同人不同命。


    翌日,養精蓄銳一夜的陛下,龍精虎猛,興致勃然,於是,打算拉著兒子陪他上早朝。


    可憐的楚王殿下,就這樣被迫起床,準備生平首次上朝聽政。


    “嗬……爹……你能不能慢點兒?!”天還未亮,被李二親自叫醒的李寬,意識恍惚間,在宮人的幫助下換好了朝服,隨後,他就被打了雞血的老爹扯著胳膊往太極殿的方向行去。


    等李寬真正意識恢複清醒的時候,太極殿,顯然已經近在眼前。


    “不是,爹!你要幹嘛?”李寬覺得眼前的景象簡直跟做夢一樣,自己幹嘛來這破地方啊?


    “你這豎子,總愛胡鬧,昨日偷偷擅自出宮就算了,結果還逼得你大哥給你打掩護,朕覺得,你是該長進長進了。”李二斜眼看著被自己強行拖拽前來上朝的某豎子:“李綱昨日已經跟朕明說了,你要是沒事再弄得你大哥被迫替你收拾爛攤子,他就請辭!說是你大哥好好的一個太子,將來他的名聲指定得全讓你給謔謔了。”


    “我……這個老匹夫!”震驚夾雜著起床氣,已經讓李寬對這位教過三位太子(隋太子楊勇,隱太子李建成,加之李承乾)的博學大儒失去了該有的敬畏之心。


    此時的他,一心想找到那個須發皆白,且脾氣暴躁的老匹夫,去討要個說法。


    居然膽敢挑撥他和大哥之間的關係,這怎麽可以?!


    雖然李寬有信心,沒人能小瞧他跟大哥之間的“黑鍋羈絆”,但是萬一呢?萬一大哥一時聽信讒言,誤入歧途,從此不替自己背黑鍋,收拾爛攤子,那自己的未來,豈不是一片慘淡?


    不行,絕對不行!


    打定主意的李寬,哪怕依舊掙脫不開自己老爹鐵鉗一般的大手,但是,這並不妨礙他發動蠻牛衝撞,硬拉著李二往東宮的方向走。


    “陛……陛下……宮門已經開了,廟堂諸公可馬上就要到了……”負責每次隨侍李二身邊,陪同他一道上早朝的太監總管張楠,見到黑臉的陛下被同樣黑臉的楚王帶著往外跑,頓時就急了。


    這……文武百官都要過金水橋呢,您兩位還擱這角力呢?


    “豎子!”驚訝於兒子力氣如此之大的李世民,經過張楠出聲提醒,顯然也意識到再這樣下去絕對要會在文武百官麵前丟臉,但眼下自己鬆手的話……


    想到這幾日令狐德棻還在府中養傷的李二,隻得咬牙苦撐——李綱那個桃李滿天下的瘦小的老頭兒,可不比人高馬大且門庭冷清的令狐德棻,萬一這豎子屆時又是一記窩心腳,結果卻是把人直接送走,那自己還有承乾,就注定會被牢牢釘在曆史的恥辱柱上,遭後世唾沫了……

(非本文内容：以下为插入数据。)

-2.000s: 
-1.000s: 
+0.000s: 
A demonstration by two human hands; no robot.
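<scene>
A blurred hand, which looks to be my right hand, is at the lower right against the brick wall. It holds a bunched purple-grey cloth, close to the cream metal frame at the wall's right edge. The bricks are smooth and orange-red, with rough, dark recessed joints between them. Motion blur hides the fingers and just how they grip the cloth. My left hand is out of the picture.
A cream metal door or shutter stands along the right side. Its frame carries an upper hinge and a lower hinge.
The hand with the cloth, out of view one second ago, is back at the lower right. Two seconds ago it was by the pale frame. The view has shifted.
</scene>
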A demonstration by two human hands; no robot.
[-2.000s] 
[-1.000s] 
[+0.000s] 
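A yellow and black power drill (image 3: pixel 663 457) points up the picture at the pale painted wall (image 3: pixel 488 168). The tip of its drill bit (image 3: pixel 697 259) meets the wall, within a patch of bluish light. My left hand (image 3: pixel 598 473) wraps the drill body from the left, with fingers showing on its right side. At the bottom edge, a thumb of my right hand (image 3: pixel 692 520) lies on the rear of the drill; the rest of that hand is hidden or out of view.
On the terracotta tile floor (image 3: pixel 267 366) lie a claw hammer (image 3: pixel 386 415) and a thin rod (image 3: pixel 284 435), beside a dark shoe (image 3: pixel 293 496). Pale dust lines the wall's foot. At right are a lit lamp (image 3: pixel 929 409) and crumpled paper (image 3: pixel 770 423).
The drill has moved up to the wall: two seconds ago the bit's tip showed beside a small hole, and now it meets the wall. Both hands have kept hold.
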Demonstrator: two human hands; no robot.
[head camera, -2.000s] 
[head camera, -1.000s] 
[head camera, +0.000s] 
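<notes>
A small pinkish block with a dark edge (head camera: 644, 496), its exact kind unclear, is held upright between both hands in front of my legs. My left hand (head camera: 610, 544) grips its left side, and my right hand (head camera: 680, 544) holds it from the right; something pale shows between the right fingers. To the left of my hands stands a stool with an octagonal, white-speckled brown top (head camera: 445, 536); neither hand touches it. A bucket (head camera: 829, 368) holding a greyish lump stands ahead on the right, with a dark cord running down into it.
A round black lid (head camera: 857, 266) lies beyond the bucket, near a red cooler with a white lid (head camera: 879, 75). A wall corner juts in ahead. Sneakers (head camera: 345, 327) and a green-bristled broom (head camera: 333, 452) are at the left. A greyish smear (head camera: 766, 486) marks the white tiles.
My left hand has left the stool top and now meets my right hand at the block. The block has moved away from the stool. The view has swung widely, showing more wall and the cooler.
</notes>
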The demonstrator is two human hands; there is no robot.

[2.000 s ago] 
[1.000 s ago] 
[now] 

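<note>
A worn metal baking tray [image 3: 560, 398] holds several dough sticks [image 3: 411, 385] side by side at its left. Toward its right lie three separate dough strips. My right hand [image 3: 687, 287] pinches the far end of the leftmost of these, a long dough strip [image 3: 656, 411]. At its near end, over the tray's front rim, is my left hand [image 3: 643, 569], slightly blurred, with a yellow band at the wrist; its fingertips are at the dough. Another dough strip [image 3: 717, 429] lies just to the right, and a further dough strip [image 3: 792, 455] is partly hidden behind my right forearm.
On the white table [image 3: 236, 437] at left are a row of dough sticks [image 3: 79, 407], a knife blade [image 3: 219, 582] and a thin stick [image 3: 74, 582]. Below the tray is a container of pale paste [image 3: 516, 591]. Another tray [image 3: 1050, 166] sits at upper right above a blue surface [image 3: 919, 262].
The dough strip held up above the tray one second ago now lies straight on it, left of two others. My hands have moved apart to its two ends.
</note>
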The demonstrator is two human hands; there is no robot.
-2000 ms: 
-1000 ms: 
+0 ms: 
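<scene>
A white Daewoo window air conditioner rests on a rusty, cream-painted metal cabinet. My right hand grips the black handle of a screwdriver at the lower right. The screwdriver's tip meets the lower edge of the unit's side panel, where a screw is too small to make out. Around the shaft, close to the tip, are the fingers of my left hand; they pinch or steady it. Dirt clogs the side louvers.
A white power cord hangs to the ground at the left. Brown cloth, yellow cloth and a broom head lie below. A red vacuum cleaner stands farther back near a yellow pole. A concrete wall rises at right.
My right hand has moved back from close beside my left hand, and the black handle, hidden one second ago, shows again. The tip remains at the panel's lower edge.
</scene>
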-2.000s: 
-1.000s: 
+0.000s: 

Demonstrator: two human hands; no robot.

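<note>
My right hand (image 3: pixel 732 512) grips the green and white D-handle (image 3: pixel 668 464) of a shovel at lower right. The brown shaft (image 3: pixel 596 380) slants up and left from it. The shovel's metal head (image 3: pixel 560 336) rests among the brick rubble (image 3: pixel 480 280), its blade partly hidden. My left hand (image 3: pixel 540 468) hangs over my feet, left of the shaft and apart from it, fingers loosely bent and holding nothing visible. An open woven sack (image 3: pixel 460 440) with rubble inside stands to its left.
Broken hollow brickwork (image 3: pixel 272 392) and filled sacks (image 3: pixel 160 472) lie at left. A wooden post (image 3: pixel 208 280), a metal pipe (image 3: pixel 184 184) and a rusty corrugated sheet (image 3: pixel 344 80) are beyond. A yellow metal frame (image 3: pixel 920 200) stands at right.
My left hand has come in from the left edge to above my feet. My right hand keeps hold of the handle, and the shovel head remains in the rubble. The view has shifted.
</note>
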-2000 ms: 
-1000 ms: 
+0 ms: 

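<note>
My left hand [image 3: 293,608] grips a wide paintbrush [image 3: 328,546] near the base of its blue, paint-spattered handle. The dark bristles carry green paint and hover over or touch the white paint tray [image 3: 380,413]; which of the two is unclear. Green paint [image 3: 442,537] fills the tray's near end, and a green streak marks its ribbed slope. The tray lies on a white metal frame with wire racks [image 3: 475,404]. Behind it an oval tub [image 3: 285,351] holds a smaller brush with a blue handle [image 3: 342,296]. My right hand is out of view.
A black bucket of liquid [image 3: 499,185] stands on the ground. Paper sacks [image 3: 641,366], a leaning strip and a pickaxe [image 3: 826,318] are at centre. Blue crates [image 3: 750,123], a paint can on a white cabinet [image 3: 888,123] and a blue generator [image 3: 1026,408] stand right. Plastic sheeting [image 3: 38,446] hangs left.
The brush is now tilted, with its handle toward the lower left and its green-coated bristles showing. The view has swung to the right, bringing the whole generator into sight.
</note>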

    一念至此,氣急敗壞的李二當即就抬手敲了兒子一個板栗。


    “嗷!”不得不說,老李家敲人板栗的傳統,指定是從李二這一輩開始的。


    李寬捂著腦袋,除了慘嚎以外,再李二再次抬起的手臂麵前,他被迫徹底恢複了理智:“停手停手,我去上早朝還不行嘛?!”


    “你要是敢事後去找李綱算賬,爹就把你送到曲江苑裏待上幾年,讓你好好反省反省!”李二的威脅,多少帶點色厲內荏的味道。


    “還有這種好事?”李寬聞言挑眉,在惹老爹生氣這方麵,他的天賦可謂是得天獨厚。


    “哼!”知道兒子已經把話進去的李二,一把甩開了李寬的手臂,同時抬腳踢了一下他的屁股:“一會兒上朝的時候,隻用帶著你的眼睛、耳朵和腦袋,好好看,好好學,但記住,莫要發表什麽意見。”


    “那我想如廁怎麽辦?”李寬總能精準找到李二認知裏的盲點。


    “那你就找個柱子!”李二也懶得正兒八經的訓兒子了,看得出,昨夜的溫柔鄉,讓他很是滿足。


    “嗬,嗬嗬……”意識到老爹今日哪裏不一樣的李寬,當下心中翻了個白眼:我說怎麽要拉我上早朝,完了還對我如此寬容大度呢,感情是看在娘親的麵子上是吧?


    唉……這昏君……李寬看著眉宇間容光煥發的老爹,總覺得全身上下哪哪都不得勁。


    可不得勁歸不得勁,這早朝,李寬自知是躲不掉了。


    於是,這一日,上朝的文武百官們驚訝的發現,楚王殿下竟然出現在了朝堂上,雖說這位大爺全程都無視陛下和太子的警告,不是困得打哈欠流眼淚,就是挖鼻孔朝四周的老臣,特別是裴寂裴相彈鼻屎,全程壓根兒就沒把誰當回事兒。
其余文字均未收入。